A while ago I found the pygments project that provides a utility called pygmentize which allows you to highlight code by running a command and supports various forms of output like html and ANSI escape codes for the terminal. What this means is you could just run pygmentize -g code.py | less -R and have syntax highlighting outside an editor. Another tool bat works in a similar way but knows to use $PAGER so I don't have to manually pipe output into less when dealing with text that won't fit on screen.

The problem is pygmentize only works for things it already knows about. You (or someone else) has to have written a lexer for the language you want to highlight. The same is true for bat.

Highlighting Text Without Writing A Custom Lexer

Pygments is a cool project and lexers already exists for pretty much every language you may need. I hardly ever need to highlight source files though since despite how I've made it seem, opening an editor is almost always the appropriate action. What I do need though is highlighting for any command that produces a large amount of text which in my case is typically the output of cower -s.

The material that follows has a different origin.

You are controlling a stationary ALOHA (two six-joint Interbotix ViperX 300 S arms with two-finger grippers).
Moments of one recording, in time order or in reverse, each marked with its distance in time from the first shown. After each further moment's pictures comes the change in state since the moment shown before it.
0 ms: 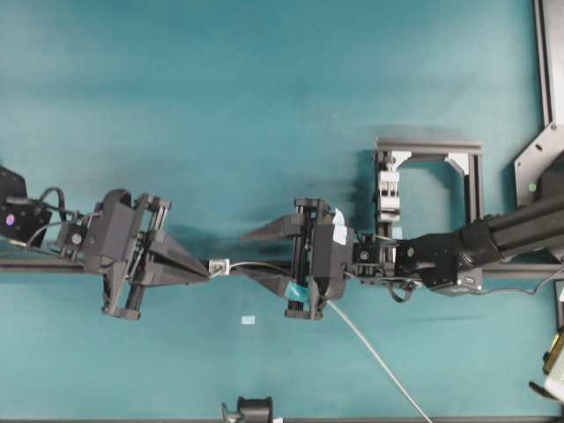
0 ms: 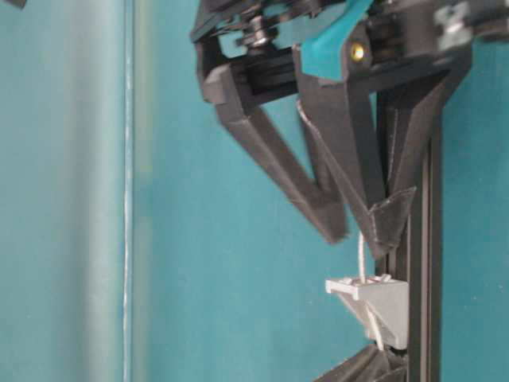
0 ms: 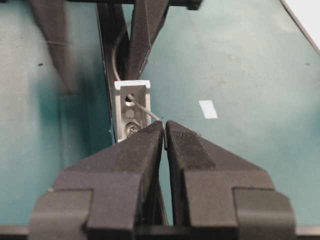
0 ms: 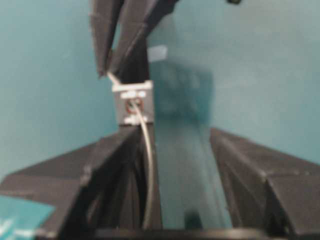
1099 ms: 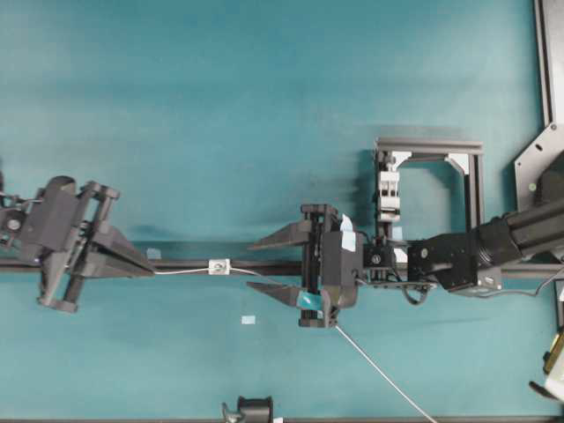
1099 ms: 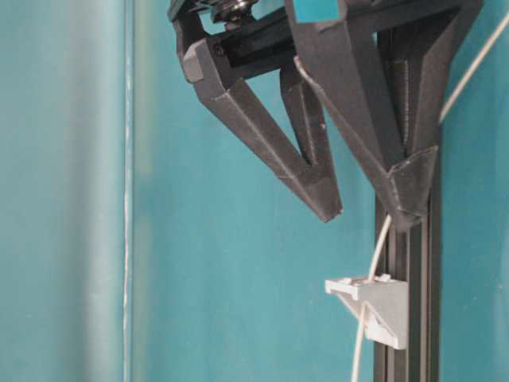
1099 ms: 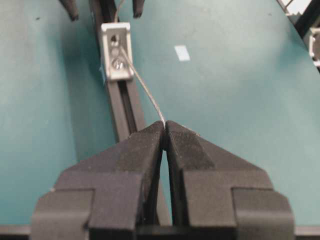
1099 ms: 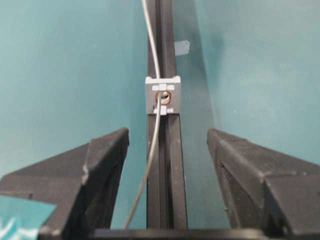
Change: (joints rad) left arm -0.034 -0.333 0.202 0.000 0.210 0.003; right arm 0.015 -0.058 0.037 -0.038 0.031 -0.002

cower is a tool that allows you to search for and download packages from the Arch User Repository. It doesn't have as many features as some of the other tools but works well and stays out of your way. Here's how the output typically looks:

cower uncolored output

As you can see it can be kind of hard to find exactly what you need in all the text produced so I started thinking of a way to use pygments without first having to define a custom lexer.

The Script

Pygments has a tutorial on their website describing how to write a lexer that was very useful in writing this script. I will omit most of the set-up code which you can see in the gist with the full version of the script and only include the main function.

def main():
    global groups
    parser = argparse.ArgumentParser()
    parser.add_argument('-p', '--pattern', dest='patterns', nargs='+')
    args = parser.parse_args()

The first part of the main function indicates the usage of a global variable groups which is a list of the custom pygments tokens I created for use in this script. Next is instantiation of the argument parser which takes at least one regular expression to use for highlighting (nargs='+') and puts them in a list.

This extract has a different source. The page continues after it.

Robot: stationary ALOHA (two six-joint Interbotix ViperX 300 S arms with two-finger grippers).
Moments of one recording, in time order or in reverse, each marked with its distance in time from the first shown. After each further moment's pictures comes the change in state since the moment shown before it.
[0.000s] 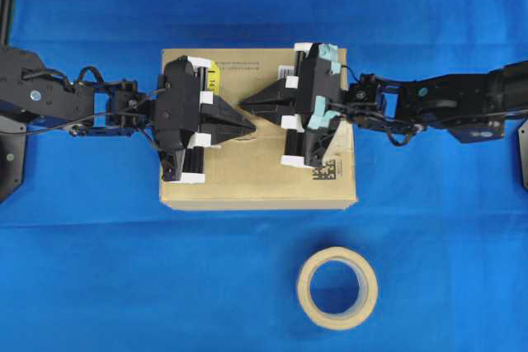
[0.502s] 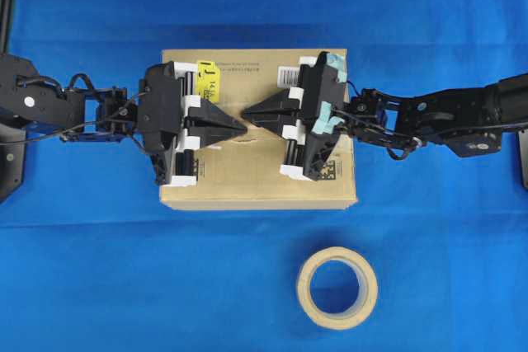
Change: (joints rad) left arm -0.015 0.002 0.074 -0.014 -0.040 -0.041; right arm 0.057 0.015 0.038 0.138 -0.017 0.002
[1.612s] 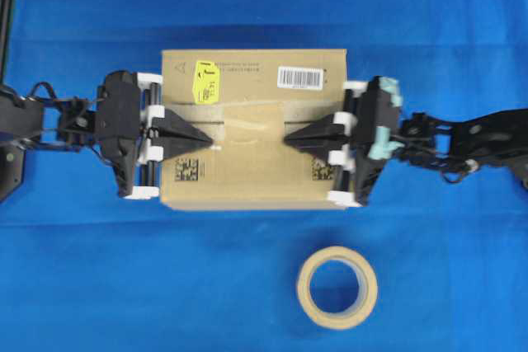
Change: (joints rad) left arm -0.063 -0.209 0.121 -0.003 0.055 -0.069; right arm 0.115 -0.204 0.206 0.143 -0.032 -0.083
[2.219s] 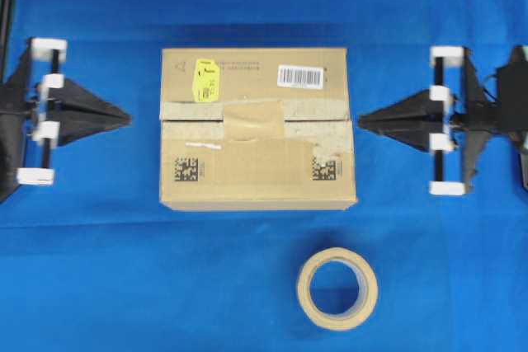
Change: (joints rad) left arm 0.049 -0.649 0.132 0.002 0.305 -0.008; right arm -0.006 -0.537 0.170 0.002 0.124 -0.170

    class CustomLexer(RegexLexer):
        name = 'rcolor'
        tokens = { 'root' : list(zip(args.patterns,
				      itertools.cycle(groups))) }

    text = sys.stdin.read()
    result = pygments.highlight(text, CustomLexer(),
            Terminal256Formatter(style=RegexStyle))
    print(result)

    return 0

As per the instructions on how to create a lexer, we create a sub-class of RegexLexer with the regular expressions passed in by the user. This is done simply by setting the root value to a list of tuples of the form (regex_string, token_group). In our case the regular expressions are specified by the user on the command line and are in a list args.patterns.

itertools.cycle ensures that all the regular expression are assigned a group for colouring even if we need to reuse the groups. Finally since this script is meant to be used to colour output from any given command, we read input from stdin.

All that's left is to highlight the text with our custom lexer and ensure the output produced is tailored to the terminal. Here's what the end result looks like:

cower coloured output

Looks a lot nicer doesn't it?

Going Further

Before starting this article I did not know of the existence several programs that do essentially the same thing. A list can be found on the Arch wiki.